A pending/error/crash-looping etcd Pod doesn't always mean that the etcd data is corrupted or lost. It could be due to the errors on the VMs that host the etcd Pods. You should perform the following etcd recovery only for data corruption or loss.

To be able to recover (to a recent cluster state) from etcd data corruption or loss, the etcd data must be backed up after any lifecycle operation in the cluster (for example, creating, updating, or upgrading). To back up the etcd data, see Backing up an admin cluster and Backing up a user cluster.

Restoring etcd data takes the cluster into a previous state. In other words, if a backup is taken before an application is deployed and then that backup is used to restore the cluster, the application will not be running in the restored cluster. For example, if you use the etcd snapshot of an admin cluster that's snapshotted before creating a user cluster, then the restored admin cluster has the user cluster control plane removed. Therefore, we recommend that you back up the cluster after each critical cluster operation.

The etcd data corruption/loss failure can happen in the following scenarios:

  • A single node of a three-node etcd cluster (HA user cluster) is permanently broken due to data corruption or loss. In this case, only a single node is broken and the etcd quorum still exists. This might happen in an HA cluster, where the data of one of the etcd replicas is corrupted or lost. The problem can be fixed without any data loss by replacing the failed etcd replica with a new one in the clean state. For more information, see Replacing a failed etcd replica.

  • Two nodes of a three-node etcd cluster (HA user cluster) are permanently broken due to data corruption or loss. The quorum is lost, so replacing the failed etcd replicas with new ones does not help. The cluster state must be restored from backup data. For more information, see Restoring a user cluster from a backup (HA).

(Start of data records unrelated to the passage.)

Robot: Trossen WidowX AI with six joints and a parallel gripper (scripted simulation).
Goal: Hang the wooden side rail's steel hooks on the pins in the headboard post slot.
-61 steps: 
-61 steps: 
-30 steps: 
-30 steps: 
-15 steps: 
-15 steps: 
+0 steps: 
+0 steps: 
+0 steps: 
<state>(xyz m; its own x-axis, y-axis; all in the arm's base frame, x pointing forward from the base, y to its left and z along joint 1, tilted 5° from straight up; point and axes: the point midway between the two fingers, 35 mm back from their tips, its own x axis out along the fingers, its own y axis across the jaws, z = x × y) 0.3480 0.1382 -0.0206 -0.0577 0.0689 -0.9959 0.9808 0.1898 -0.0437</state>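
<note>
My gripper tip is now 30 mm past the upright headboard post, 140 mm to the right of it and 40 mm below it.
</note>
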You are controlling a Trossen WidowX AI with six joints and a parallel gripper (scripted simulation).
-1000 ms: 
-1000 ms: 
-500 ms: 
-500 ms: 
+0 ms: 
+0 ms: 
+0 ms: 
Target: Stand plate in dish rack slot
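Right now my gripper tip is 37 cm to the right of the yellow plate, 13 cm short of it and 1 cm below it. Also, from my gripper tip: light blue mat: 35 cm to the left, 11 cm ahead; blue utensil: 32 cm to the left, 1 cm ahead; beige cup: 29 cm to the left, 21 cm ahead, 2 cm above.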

  • A single-node etcd cluster (admin cluster or non-HA user cluster) is permanently broken due to data corruption or loss. The quorum is lost, so you must create a new cluster from the backup. For more information, see Restoring a user cluster from a backup (non-HA).

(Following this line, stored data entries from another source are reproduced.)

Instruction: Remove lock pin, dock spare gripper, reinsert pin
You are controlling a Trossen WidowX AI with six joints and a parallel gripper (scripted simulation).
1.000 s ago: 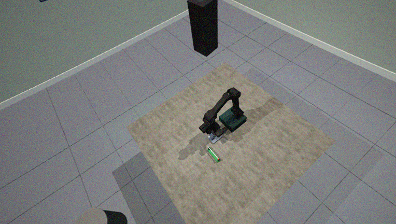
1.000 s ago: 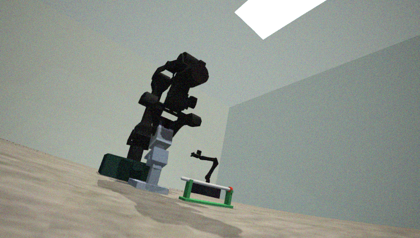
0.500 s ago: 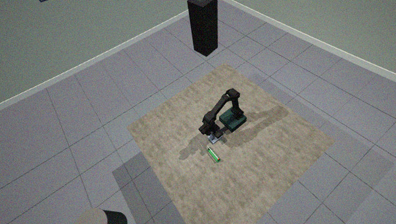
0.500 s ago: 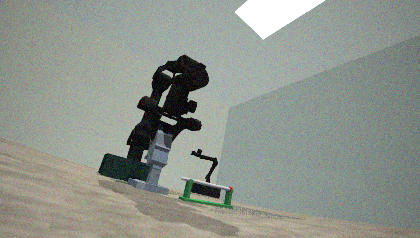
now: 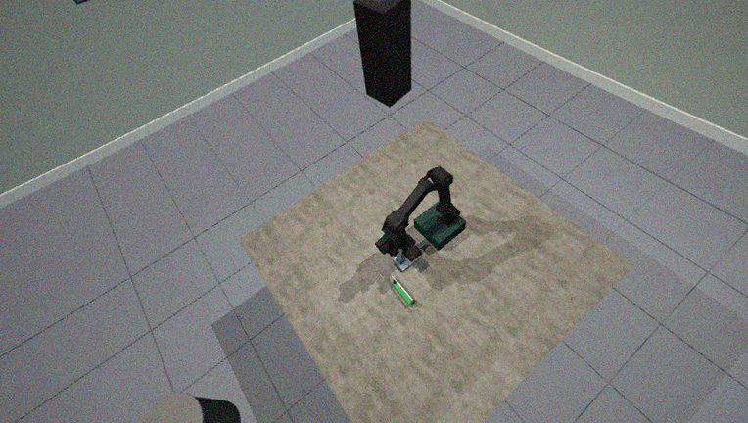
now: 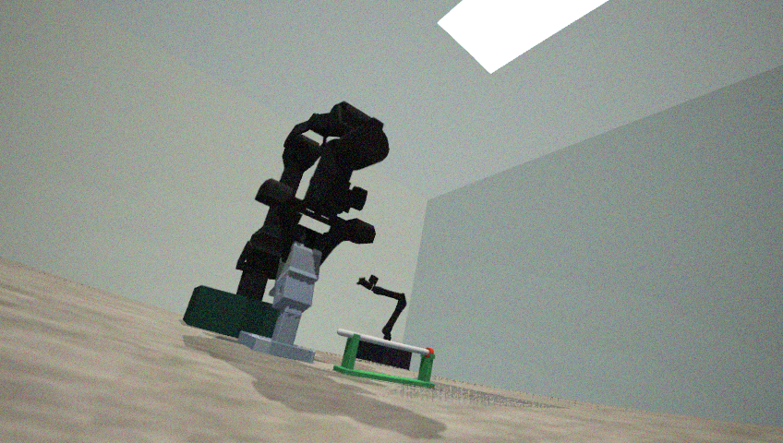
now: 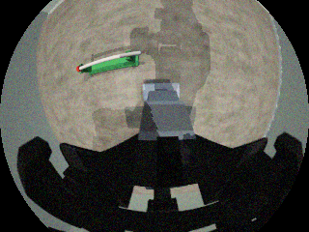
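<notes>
The spare gripper is right at my gripper tip. The rest, counted from my gripper tip: socket 70 mm below; then rack 130 mm ahead, 100 mm to the left, 100 mm below.
</notes>
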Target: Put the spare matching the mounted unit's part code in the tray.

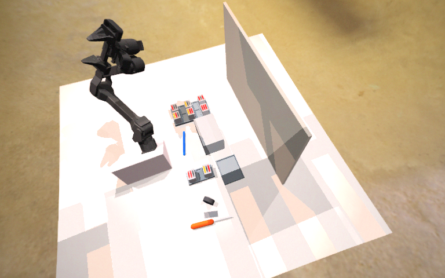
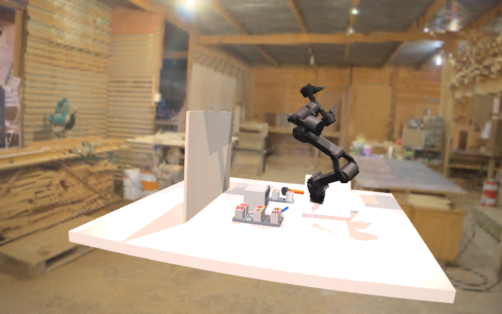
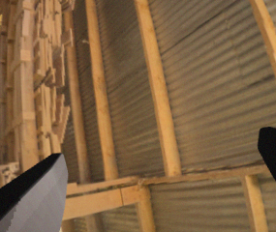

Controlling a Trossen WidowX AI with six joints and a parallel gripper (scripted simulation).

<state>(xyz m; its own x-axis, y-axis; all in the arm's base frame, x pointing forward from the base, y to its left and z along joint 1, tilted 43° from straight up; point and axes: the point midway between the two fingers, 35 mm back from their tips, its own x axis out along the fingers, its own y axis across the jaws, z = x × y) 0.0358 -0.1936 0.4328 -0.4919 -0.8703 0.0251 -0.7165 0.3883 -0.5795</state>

Recovery from user application PV corruption or loss

Google Distributed Cloud customers can use certain partner storage solutions to back up and restore user application PersistentVolumes.

For the list of storage partners that have been qualified for Google Distributed Cloud, see Anthos Ready Storage Partners.

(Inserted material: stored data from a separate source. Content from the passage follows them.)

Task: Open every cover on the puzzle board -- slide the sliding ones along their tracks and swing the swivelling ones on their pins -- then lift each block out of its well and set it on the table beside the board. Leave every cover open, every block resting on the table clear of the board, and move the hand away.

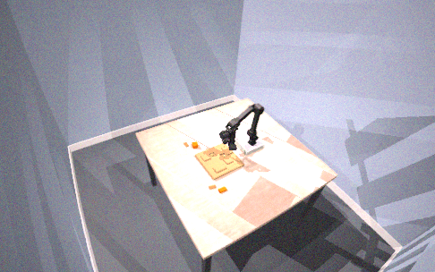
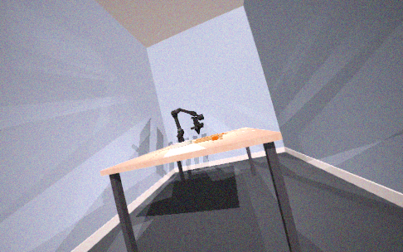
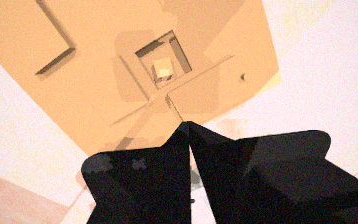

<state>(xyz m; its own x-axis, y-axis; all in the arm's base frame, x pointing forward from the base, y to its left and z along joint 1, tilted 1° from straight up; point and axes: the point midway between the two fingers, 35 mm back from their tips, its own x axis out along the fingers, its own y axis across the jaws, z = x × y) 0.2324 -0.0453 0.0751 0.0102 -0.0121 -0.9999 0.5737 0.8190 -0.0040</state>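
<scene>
Now: gripper tip 10 cm short of the tan puzzle board and 6 cm above it. Also, from my gripper tip: orange bit: 29 cm ahead, 22 cm to the left, 7 cm below.
</scene>
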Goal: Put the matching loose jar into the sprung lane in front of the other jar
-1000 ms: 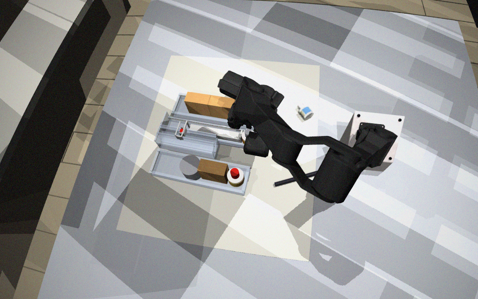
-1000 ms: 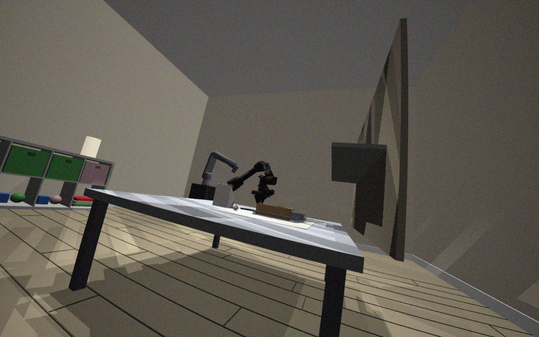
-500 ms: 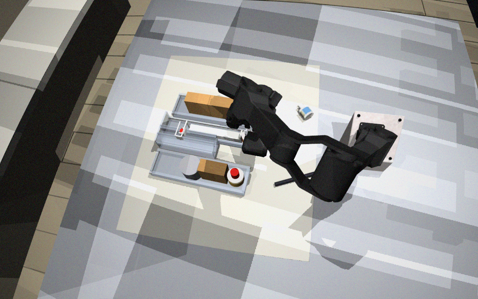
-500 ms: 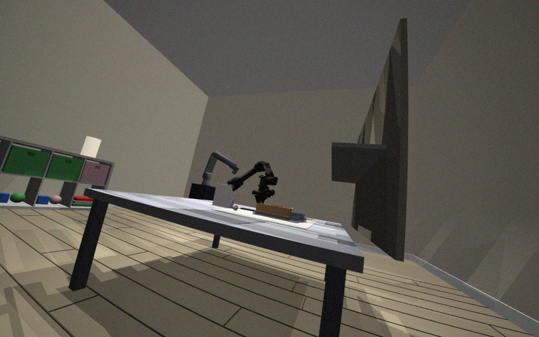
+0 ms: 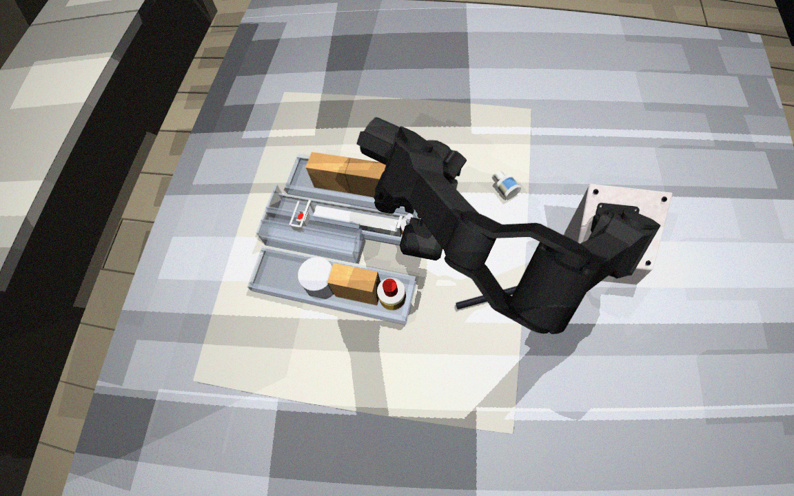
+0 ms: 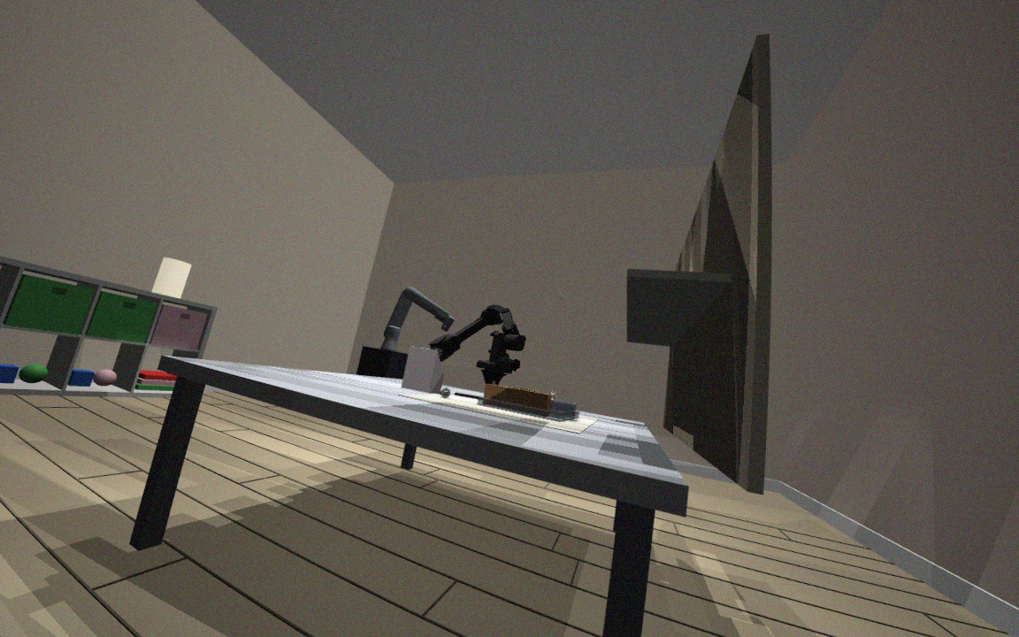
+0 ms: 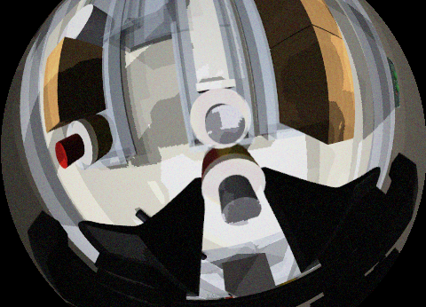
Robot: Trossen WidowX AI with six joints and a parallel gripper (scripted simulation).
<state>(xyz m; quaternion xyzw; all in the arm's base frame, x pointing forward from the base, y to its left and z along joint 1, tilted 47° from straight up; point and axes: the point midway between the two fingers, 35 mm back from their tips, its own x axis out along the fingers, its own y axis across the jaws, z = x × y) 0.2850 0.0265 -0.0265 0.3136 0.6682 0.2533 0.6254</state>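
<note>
Now: the sprung lane 190 mm ahead of my gripper tip, 30 mm below it and 10 mm to the left of it. From my gripper tip the other things lie so: red mark: 230 mm ahead, 20 mm to the left, 20 mm above; dark rod: 120 mm behind, 100 mm to the left, 40 mm below.
</note>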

Recovery from load balancer failures

For bundled Seesaw load balancer, you can recover from failures by recreating the load balancer. To recreate the load balancer, upgrade Seesaw to the same version as shown in Upgrading the load balancer for your admin cluster.

In the case of admin cluster load balancer failures, the control plane might be out of reach. As a result, you need to run the upgrade on the admin control-plane VM where there is control plane access.

For integrated load balancers (F5), consult with F5 Support.

For bundled MetalLB load balancer, it uses cluster nodes as load balancers. Automatic node repair is not triggered on load balancer issues. You can follow manual process to repair the node.

Using multiple clusters for disaster recovery

Deploying applications in multiple clusters across multiple vCenters or GKE Enterprise platforms can provide higher global availability and limit the blast radius during outages.

This setup uses the existing GKE Enterprise cluster in the secondary data center for disaster recovery rather than setting up a new cluster. Following is a high-level summary to achieve this:

  • Create another admin cluster and user cluster in the secondary data center. In this multi-cluster architecture, we require users to have two admin clusters in each data center, and each admin cluster runs a user cluster.

  • The secondary user cluster has a minimal number of worker nodes (three) and is a hot standby (always running).

  • Application deployments can be replicated across the two vCenters by using Config Sync, or the preferred approach is to use an existing application DevOps (CI/CD, Spinnaker) toolchain.

  • In the event of a disaster, the user cluster can be resized to the number of nodes.

  • Additionally, a DNS switchover is required to route traffic between the clusters to the secondary data center.